ACTION ITEM
From the data underneath, reproduce exactly the stretch that begins at the line with "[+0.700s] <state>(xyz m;" and ends after the line with "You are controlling".

Records excerpted from a collection:
>>>>
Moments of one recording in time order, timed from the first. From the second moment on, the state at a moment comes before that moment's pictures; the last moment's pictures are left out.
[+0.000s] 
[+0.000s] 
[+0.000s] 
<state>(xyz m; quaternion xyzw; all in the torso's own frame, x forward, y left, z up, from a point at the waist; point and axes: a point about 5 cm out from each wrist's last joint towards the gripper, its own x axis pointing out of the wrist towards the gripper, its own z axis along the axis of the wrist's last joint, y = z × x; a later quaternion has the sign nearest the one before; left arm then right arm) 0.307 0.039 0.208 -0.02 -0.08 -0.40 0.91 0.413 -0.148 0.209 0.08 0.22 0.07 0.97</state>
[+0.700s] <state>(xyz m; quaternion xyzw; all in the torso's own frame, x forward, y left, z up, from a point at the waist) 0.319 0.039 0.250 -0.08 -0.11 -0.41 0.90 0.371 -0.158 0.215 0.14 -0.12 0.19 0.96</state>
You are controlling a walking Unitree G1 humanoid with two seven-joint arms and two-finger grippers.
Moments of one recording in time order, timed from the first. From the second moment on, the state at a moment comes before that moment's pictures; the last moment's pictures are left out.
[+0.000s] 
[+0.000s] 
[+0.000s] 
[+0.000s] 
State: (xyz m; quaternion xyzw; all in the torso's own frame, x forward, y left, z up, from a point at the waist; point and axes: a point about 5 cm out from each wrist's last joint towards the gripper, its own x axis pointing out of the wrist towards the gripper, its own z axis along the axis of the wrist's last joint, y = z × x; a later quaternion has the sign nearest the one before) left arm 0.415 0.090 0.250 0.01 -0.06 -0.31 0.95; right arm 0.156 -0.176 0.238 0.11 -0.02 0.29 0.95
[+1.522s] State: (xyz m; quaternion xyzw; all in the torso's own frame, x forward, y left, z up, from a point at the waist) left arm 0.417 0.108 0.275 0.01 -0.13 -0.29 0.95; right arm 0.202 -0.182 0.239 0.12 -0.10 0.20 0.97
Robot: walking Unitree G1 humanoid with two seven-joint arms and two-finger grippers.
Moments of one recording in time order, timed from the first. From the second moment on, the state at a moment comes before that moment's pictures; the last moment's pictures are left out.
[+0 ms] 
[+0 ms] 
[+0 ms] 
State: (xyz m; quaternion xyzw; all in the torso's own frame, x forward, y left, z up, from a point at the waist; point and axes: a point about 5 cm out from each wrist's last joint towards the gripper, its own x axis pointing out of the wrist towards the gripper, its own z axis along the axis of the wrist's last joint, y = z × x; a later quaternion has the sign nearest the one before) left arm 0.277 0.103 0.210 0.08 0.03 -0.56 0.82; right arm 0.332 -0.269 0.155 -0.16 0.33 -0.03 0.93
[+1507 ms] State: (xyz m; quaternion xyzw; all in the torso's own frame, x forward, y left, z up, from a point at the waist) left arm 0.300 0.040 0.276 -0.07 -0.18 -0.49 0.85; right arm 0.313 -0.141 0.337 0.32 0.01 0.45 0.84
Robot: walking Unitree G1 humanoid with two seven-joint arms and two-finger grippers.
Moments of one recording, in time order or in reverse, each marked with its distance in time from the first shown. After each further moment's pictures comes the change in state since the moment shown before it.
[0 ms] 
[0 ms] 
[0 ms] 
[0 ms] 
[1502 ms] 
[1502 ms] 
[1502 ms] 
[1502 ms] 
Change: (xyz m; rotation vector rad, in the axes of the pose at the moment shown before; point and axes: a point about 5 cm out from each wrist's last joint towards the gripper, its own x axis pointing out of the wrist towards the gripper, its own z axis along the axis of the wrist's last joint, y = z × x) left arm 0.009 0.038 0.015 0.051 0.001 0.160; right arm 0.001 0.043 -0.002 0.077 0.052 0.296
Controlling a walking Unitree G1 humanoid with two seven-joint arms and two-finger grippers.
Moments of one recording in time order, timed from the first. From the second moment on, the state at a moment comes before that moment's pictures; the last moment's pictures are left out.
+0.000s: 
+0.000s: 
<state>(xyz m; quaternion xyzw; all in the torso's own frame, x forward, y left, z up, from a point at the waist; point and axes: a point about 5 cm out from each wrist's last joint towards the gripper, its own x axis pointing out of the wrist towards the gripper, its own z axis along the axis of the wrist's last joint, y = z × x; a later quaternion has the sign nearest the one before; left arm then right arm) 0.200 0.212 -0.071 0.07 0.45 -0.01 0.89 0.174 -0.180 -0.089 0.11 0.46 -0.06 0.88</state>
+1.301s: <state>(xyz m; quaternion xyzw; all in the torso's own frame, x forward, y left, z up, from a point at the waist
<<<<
PROBLEM SOLUTION
[+0.700s] <state>(xyz m; quaternion xyzw; all in the torso's own frame, x forward, y left, z up, from a point at the waist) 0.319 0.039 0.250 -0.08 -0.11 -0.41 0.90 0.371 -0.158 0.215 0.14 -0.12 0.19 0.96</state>
You are controlling a walking Unitree G1 humanoid with two seven-joint arms and two-finger grippers.

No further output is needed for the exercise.